→ Activity: Give the listing again in full and exactly, apart from its pictures.

→ The data:
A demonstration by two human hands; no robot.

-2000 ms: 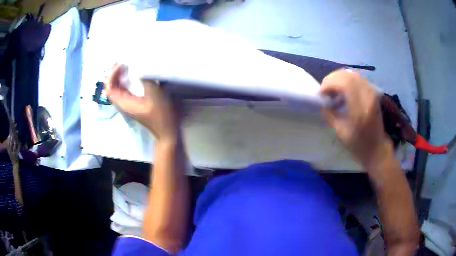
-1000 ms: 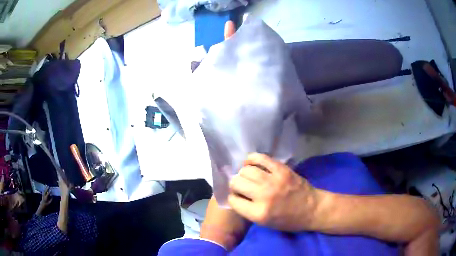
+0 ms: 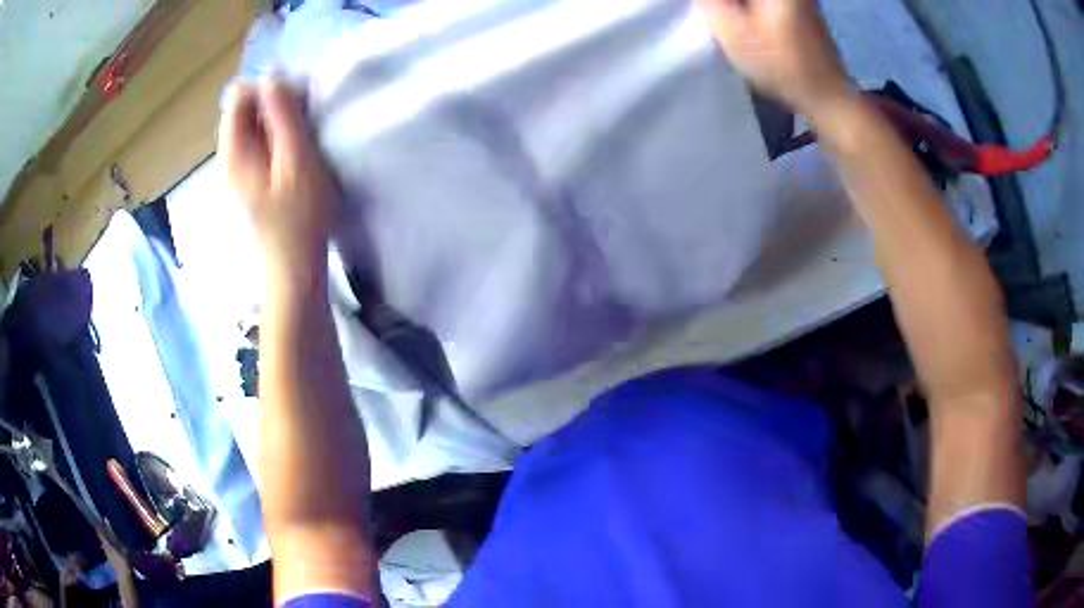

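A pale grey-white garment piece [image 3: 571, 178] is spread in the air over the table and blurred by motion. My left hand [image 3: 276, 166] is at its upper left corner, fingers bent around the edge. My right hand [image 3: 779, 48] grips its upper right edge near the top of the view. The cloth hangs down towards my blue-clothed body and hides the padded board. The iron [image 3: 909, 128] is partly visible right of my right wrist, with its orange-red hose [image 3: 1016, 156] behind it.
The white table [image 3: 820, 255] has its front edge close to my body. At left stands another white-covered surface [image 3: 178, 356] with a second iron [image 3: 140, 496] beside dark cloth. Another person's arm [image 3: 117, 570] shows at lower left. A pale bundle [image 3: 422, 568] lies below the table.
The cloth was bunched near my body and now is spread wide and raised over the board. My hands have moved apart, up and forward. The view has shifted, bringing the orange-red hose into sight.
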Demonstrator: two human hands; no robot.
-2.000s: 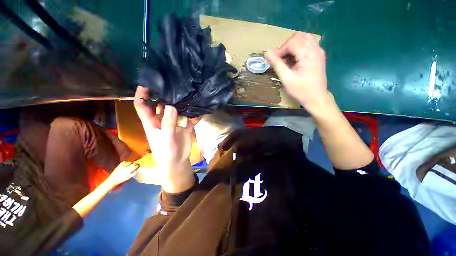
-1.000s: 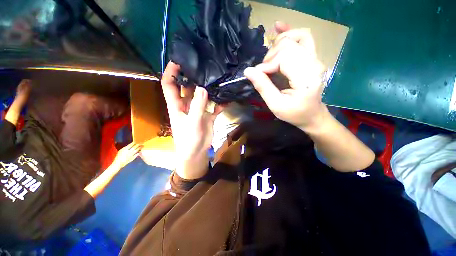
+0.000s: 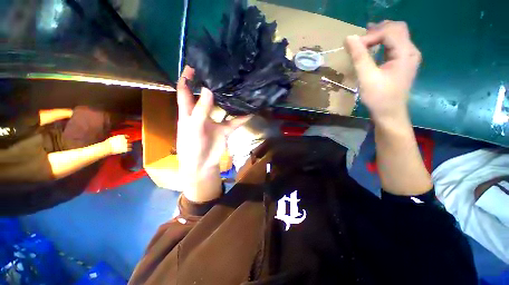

→ Task result:
A demonstration by two human hands; no robot.

-2000 ms: 
-1000 ms: 
+0 ms: 

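A pale grey-white garment piece [image 3: 571, 178] is spread in the air over the table and blurred by motion. My left hand [image 3: 276, 166] is at its upper left corner, fingers bent around the edge. My right hand [image 3: 779, 48] grips its upper right edge near the top of the view. The cloth hangs down towards my blue-clothed body and hides the padded board. The iron [image 3: 909, 128] is partly visible right of my right wrist, with its orange-red hose [image 3: 1016, 156] behind it.
The white table [image 3: 820, 255] has its front edge close to my body. At left stands another white-covered surface [image 3: 178, 356] with a second iron [image 3: 140, 496] beside dark cloth. Another person's arm [image 3: 117, 570] shows at lower left. A pale bundle [image 3: 422, 568] lies below the table.
The cloth was bunched near my body and now is spread wide and raised over the board. My hands have moved apart, up and forward. The view has shifted, bringing the orange-red hose into sight.
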Demonstrator: two human hands; no robot.
-2.000s: 
-1.000s: 
+0.000s: 

That is the complete answer to the exercise.